▸ What you need to do
For the word "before", state how many lines of the listing below contain it. Give the number and nothing more.

▸ Given records
▽

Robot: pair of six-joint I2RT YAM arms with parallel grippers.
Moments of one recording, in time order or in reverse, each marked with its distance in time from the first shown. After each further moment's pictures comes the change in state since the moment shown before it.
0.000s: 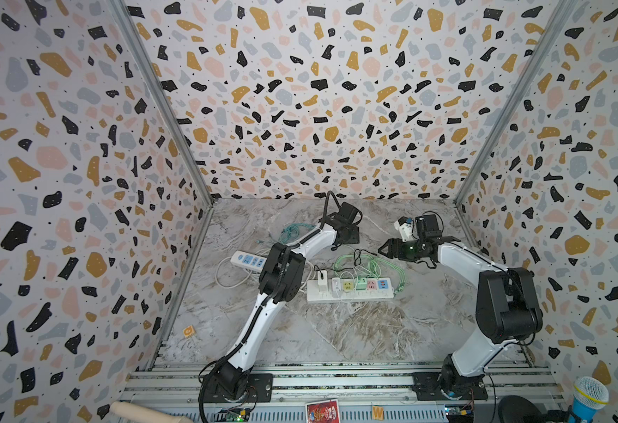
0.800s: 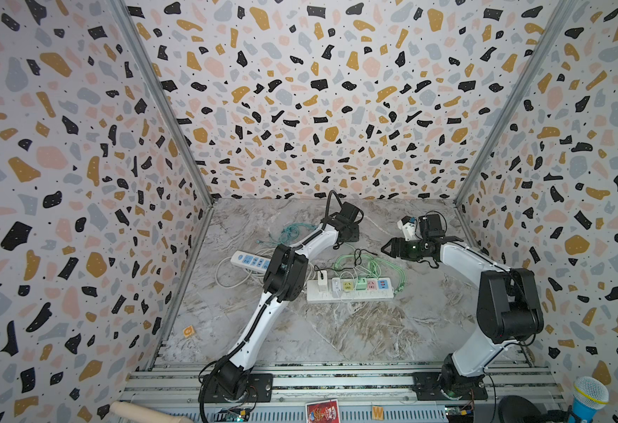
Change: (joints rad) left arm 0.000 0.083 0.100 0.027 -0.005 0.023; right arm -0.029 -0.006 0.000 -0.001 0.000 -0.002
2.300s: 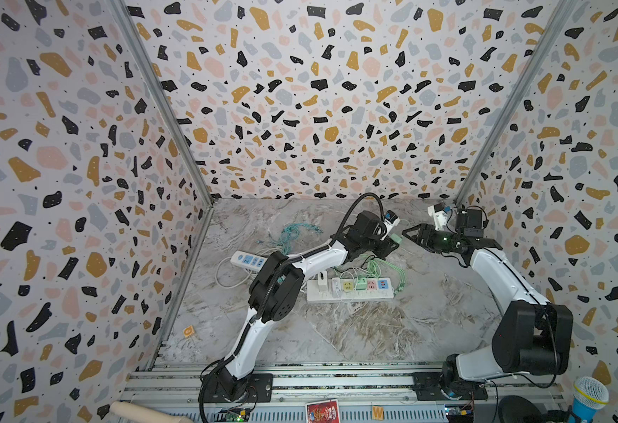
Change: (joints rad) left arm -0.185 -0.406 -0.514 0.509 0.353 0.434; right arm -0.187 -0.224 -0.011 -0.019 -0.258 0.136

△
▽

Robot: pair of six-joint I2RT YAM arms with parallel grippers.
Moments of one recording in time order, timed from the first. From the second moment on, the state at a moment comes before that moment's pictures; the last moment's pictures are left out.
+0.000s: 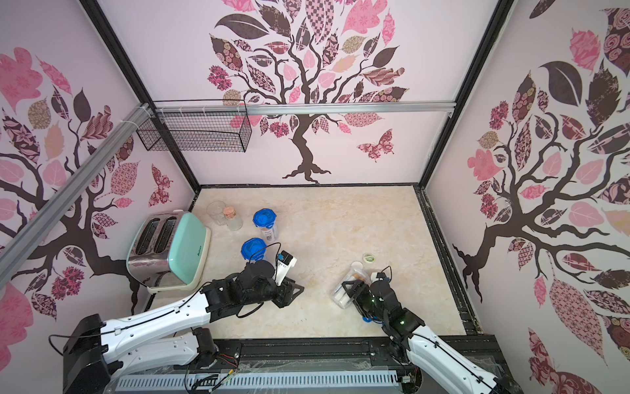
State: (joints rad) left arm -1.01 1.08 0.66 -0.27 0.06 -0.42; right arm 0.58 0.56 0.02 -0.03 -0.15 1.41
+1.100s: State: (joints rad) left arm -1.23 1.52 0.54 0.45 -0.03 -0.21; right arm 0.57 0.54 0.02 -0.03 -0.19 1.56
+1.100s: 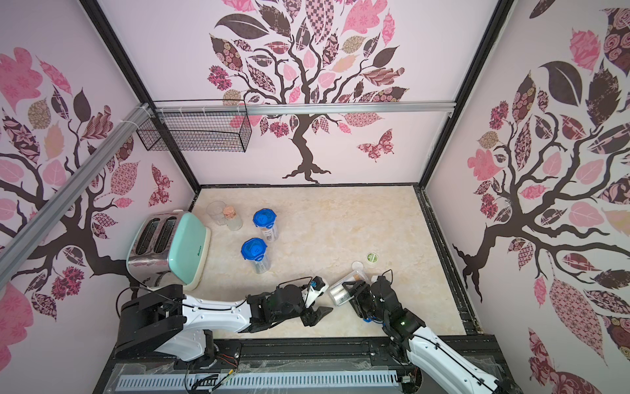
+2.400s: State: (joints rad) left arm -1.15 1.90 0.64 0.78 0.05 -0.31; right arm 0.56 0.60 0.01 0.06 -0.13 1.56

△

▸ Task answer
2